*** Data for review ***

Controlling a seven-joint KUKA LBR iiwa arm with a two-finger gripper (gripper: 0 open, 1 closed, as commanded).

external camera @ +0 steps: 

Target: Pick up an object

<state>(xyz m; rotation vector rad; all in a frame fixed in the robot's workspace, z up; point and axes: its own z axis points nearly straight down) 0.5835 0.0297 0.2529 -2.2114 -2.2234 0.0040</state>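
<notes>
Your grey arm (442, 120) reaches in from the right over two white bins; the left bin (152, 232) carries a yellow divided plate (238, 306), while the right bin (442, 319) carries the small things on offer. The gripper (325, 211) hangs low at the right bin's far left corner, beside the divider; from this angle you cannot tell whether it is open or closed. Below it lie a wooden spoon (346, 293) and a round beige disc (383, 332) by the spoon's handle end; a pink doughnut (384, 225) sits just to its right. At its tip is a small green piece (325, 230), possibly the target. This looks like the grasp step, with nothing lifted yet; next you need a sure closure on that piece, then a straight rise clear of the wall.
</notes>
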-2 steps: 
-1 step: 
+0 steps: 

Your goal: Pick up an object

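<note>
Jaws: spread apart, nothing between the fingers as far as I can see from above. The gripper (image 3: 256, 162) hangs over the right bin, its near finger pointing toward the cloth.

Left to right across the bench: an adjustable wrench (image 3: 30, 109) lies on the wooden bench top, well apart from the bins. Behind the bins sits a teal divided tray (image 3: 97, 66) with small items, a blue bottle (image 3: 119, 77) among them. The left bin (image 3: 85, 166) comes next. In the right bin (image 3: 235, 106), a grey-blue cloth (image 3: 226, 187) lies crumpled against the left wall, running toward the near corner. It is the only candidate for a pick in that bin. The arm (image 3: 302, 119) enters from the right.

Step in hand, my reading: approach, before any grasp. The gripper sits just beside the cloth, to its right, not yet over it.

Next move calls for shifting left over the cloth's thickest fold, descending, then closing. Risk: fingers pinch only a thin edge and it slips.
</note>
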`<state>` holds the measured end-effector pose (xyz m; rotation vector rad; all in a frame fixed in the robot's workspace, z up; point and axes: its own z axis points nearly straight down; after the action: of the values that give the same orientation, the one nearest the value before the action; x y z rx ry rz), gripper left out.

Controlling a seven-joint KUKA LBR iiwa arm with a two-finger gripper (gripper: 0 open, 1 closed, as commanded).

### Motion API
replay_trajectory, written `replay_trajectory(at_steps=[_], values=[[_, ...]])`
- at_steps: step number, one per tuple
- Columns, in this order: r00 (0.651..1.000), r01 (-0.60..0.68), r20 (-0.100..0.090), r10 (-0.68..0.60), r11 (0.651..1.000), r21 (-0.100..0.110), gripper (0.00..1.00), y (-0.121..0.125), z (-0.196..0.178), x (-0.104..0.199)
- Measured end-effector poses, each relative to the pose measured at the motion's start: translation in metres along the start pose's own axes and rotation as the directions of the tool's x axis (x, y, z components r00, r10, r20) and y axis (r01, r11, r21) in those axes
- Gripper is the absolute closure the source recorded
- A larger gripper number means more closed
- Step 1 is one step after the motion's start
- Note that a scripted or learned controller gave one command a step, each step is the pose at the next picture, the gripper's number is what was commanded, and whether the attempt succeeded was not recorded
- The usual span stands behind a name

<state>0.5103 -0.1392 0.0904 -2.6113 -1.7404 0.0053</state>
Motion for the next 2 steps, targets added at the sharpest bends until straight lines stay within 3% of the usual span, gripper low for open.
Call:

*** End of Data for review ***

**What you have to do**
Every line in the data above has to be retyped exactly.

**Task output**
Controlling a seven-joint KUKA LBR iiwa arm with a two-finger gripper (gripper: 0 open, 1 closed, as commanded).

external camera @ +0 steps: 

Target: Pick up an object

<state>(xyz m; rotation vector rad; all in a frame fixed in the robot's workspace, z up; point and axes: its own z axis points nearly straight down) 0.5835 0.0297 0.2529 -2.2114 -2.2234 0.0040</state>
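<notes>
Your grey arm (442, 120) reaches in from the right over two white bins; the left bin (152, 232) carries a yellow divided plate (238, 306), while the right bin (442, 319) carries the small things on offer. The gripper (325, 211) hangs low at the right bin's far left corner, beside the divider; from this angle you cannot tell whether it is open or closed. Below it lie a wooden spoon (346, 293) and a round beige disc (383, 332) by the spoon's handle end; a pink doughnut (384, 225) sits just to its right. At its tip is a small green piece (325, 230), possibly the target. This looks like the grasp step, with nothing lifted yet; next you need a sure closure on that piece, then a straight rise clear of the wall.
</notes>
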-2 steps: 
-1 step: 
+0 steps: 

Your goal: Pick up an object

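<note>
Jaws: spread apart, nothing between the fingers as far as I can see from above. The gripper (image 3: 256, 162) hangs over the right bin, its near finger pointing toward the cloth.

Left to right across the bench: an adjustable wrench (image 3: 30, 109) lies on the wooden bench top, well apart from the bins. Behind the bins sits a teal divided tray (image 3: 97, 66) with small items, a blue bottle (image 3: 119, 77) among them. The left bin (image 3: 85, 166) comes next. In the right bin (image 3: 235, 106), a grey-blue cloth (image 3: 226, 187) lies crumpled against the left wall, running toward the near corner. It is the only candidate for a pick in that bin. The arm (image 3: 302, 119) enters from the right.

Step in hand, my reading: approach, before any grasp. The gripper sits just beside the cloth, to its right, not yet over it.

Next move calls for shifting left over the cloth's thickest fold, descending, then closing. Risk: fingers pinch only a thin edge and it slips.
</note>
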`<state>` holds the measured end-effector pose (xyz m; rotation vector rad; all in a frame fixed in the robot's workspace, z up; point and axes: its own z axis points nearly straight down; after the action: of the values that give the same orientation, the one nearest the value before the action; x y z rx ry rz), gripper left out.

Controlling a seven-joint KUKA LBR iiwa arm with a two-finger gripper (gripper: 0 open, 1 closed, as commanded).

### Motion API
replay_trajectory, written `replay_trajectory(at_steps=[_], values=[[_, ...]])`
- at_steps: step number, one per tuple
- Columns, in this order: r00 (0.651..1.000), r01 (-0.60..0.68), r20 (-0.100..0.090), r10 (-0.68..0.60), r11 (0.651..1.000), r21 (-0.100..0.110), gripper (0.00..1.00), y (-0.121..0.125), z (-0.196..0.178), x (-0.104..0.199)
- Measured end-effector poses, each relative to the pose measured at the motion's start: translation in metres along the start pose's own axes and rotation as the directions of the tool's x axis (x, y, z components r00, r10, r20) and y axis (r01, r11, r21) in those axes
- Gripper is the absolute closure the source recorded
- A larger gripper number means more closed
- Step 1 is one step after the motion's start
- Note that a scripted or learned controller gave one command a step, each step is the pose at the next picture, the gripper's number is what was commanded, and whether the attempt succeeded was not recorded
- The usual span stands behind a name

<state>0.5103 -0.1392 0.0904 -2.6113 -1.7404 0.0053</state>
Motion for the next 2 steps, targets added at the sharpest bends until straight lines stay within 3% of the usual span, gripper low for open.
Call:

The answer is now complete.